Dutchess_III's avatar

Speaking of…when I was nursing (seems like it was non-stop over 4 years and two kids) I was also a teacher in the 1 – 2 year old room at church. I had a baby in my lap, chatting away with another teacher, and the baby started fussing. I didn’t break stride in the conversation, just made prep for nursing. I was so practiced by then I didn’t even have to look or anything. The first thing I did was drape a blanket over my shoulder, and the baby, and work the mechanics of the bra and all from there, behind the blankie. Suddenly, something wasn’t right…yeah. It wasn’t my baby AND it wasn’t a breast fed baby!! I LOL’d so hard!!

lucillelucillelucille's avatar

@Kardamom Might as well have been one!

KateTheGreat's avatar

I am now wearing a retainer in attempts to straighten my teeth.

It gives me the hugest lisp. And paired with a Russian accent, it is NOT pretty at all. So at work, I have to talk to people a lot and it seems as though the customers are finding it hilarious.

Coloma's avatar

@KatetheGreat

Haha..I had a retainer way back when, I’d pull it out during the night in my sleep and then, have to search all over my bed and room to find it the next morning.

Once, I couldn’t find it anywhere, had just called my dentist and told them I lost it when…I sat down, and crunch it was fine but… must have laid it on my chest and it had gone down my nightgown and was stuck in my underware!

Told the dentist..never mind, I found it! lol

Another time I threw it away by accident at a lunch place about 40 miles from home, I went back and went through the trashcan in the parking lot and found it, covered in rancid avacado!

KateTheGreat's avatar

@Coloma It’s pretty funny, I do the same things. At night, I go to sleep with it in and when I wake up, it’s not there! I have to search my bed for it.

I don’t even like to take it out anymore.
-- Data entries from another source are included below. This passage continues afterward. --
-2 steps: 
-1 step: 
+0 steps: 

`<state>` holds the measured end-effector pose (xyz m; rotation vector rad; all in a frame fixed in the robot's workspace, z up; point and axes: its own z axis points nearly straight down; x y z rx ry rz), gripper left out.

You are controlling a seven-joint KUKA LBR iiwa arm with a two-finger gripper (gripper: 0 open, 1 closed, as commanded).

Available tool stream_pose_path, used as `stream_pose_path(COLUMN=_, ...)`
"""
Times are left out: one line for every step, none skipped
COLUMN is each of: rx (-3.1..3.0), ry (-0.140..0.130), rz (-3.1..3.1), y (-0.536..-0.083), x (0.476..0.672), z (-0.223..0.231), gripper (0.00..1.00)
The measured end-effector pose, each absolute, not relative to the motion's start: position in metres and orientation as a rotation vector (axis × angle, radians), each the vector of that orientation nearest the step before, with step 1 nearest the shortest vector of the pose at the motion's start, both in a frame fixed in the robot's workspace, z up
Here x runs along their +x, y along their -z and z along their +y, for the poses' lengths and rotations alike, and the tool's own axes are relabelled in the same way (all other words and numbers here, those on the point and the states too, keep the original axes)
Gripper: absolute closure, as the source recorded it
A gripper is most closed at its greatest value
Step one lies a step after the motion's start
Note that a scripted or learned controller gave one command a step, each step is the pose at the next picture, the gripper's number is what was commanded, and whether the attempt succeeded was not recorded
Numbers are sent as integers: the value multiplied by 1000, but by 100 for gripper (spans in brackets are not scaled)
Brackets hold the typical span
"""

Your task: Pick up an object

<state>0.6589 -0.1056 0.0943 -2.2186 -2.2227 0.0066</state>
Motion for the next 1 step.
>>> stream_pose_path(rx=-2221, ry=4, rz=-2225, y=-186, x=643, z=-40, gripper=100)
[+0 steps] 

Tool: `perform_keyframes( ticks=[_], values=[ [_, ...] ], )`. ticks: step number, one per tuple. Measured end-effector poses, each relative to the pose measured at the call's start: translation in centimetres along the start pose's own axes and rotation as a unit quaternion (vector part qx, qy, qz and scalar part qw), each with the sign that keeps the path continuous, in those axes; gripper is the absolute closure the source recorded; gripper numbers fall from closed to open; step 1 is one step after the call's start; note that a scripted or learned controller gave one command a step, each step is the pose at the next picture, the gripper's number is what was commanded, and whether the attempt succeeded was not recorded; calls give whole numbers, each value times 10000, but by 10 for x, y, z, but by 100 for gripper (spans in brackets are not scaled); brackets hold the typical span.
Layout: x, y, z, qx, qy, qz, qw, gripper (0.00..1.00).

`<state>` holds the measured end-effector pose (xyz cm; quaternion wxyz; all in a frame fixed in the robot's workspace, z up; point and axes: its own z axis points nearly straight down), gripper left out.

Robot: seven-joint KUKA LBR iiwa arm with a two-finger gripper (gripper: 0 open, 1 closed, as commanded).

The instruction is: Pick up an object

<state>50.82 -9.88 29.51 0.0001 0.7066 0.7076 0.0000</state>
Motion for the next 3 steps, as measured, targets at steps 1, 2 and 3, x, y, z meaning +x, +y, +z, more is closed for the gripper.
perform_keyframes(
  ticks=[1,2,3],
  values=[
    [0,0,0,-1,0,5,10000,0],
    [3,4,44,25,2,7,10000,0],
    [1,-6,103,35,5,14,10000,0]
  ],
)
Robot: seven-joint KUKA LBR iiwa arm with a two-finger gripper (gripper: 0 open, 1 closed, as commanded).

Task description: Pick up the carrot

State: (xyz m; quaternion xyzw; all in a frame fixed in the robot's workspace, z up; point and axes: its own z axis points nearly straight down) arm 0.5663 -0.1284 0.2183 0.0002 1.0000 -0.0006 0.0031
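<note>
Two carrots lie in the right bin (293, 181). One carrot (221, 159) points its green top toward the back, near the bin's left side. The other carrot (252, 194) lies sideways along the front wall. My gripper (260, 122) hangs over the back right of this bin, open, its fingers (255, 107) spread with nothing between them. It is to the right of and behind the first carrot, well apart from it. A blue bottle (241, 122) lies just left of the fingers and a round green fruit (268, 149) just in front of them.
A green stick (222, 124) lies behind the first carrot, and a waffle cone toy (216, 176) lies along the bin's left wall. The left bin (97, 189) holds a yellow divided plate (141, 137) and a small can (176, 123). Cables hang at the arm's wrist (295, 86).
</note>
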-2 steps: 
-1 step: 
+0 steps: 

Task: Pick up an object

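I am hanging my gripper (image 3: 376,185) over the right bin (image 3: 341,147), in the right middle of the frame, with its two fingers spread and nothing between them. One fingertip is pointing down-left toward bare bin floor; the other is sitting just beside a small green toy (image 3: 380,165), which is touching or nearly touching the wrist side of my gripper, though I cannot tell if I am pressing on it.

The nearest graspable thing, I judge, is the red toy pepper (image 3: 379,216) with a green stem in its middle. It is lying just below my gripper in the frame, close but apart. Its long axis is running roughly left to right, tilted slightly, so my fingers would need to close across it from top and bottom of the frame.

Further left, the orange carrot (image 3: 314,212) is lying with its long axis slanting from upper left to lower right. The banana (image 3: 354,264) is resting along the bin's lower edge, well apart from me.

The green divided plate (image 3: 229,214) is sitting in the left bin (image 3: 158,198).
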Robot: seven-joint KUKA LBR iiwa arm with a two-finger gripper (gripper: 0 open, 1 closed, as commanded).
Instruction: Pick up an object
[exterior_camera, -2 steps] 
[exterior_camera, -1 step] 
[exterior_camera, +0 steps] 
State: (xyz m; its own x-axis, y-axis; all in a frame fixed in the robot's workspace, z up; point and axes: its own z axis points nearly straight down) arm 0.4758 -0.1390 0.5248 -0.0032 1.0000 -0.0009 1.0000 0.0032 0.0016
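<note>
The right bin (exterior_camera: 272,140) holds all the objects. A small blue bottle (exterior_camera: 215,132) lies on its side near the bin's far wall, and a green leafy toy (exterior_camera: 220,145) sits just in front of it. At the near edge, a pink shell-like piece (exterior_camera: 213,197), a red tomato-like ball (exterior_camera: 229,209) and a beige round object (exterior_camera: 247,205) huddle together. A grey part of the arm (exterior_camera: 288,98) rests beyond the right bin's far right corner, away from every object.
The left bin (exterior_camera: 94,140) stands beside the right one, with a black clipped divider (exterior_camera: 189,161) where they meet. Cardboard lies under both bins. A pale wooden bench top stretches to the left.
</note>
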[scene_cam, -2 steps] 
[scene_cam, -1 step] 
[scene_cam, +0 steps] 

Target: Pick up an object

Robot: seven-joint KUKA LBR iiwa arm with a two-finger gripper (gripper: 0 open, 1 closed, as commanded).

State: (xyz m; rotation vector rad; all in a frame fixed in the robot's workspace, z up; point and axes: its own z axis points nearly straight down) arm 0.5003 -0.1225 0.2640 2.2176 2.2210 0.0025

Taking it out to eat and then putting it back in really hurts me! I just eat a lot of mashed potatoes and ice cream.

Dutchess_III's avatar

I hate memories of retainer days!

woodcutter's avatar

Old story. Really frikken old. I was in the ER one nite for something, forget why but it’s not important. I was laying there with my pants down on the gurney and the doc was trying to stick a needle in my butt. Sedative, tetanus, maybe? I was nervous and I really hate needles. He says he’s not going to get the needle in if I keep clenching or it’s really going to hurt like a mother if he forces it in anyway. I tell him to bring it on because I can turn a walnut into dust if you put one in there.
The guy loses it so bad laughing he rips off his latex and goes out in the hall to calm down. He says’’ Man of all the things I hear in this place that one is a first, you gotta have a pretty tense ass to pull that off”.

Dutchess_III's avatar

LOL! Rarebear has to hear that one!!

Coloma's avatar

@woodcutter

LOL..reminds me of my last pap smear, my doctor said he couldn;t find my cervix, I said ” well, you found it LAST year, it’s GOT to be there, keep spelunking!” He and the nurse were cracking up. Nothing like humor in the stirrups!

woodcutter's avatar

humor and anxiety seem to go together. Some of the stuff that comes to mind can be hard to explain sometimes

Coloma's avatar

@jailbait

Where? Don’t see a comment by her in that link. :-/

MilkyWay's avatar

@Coloma I was replying to her when she said ”@jailbait do tell.”
You know, of my weird animal encounters.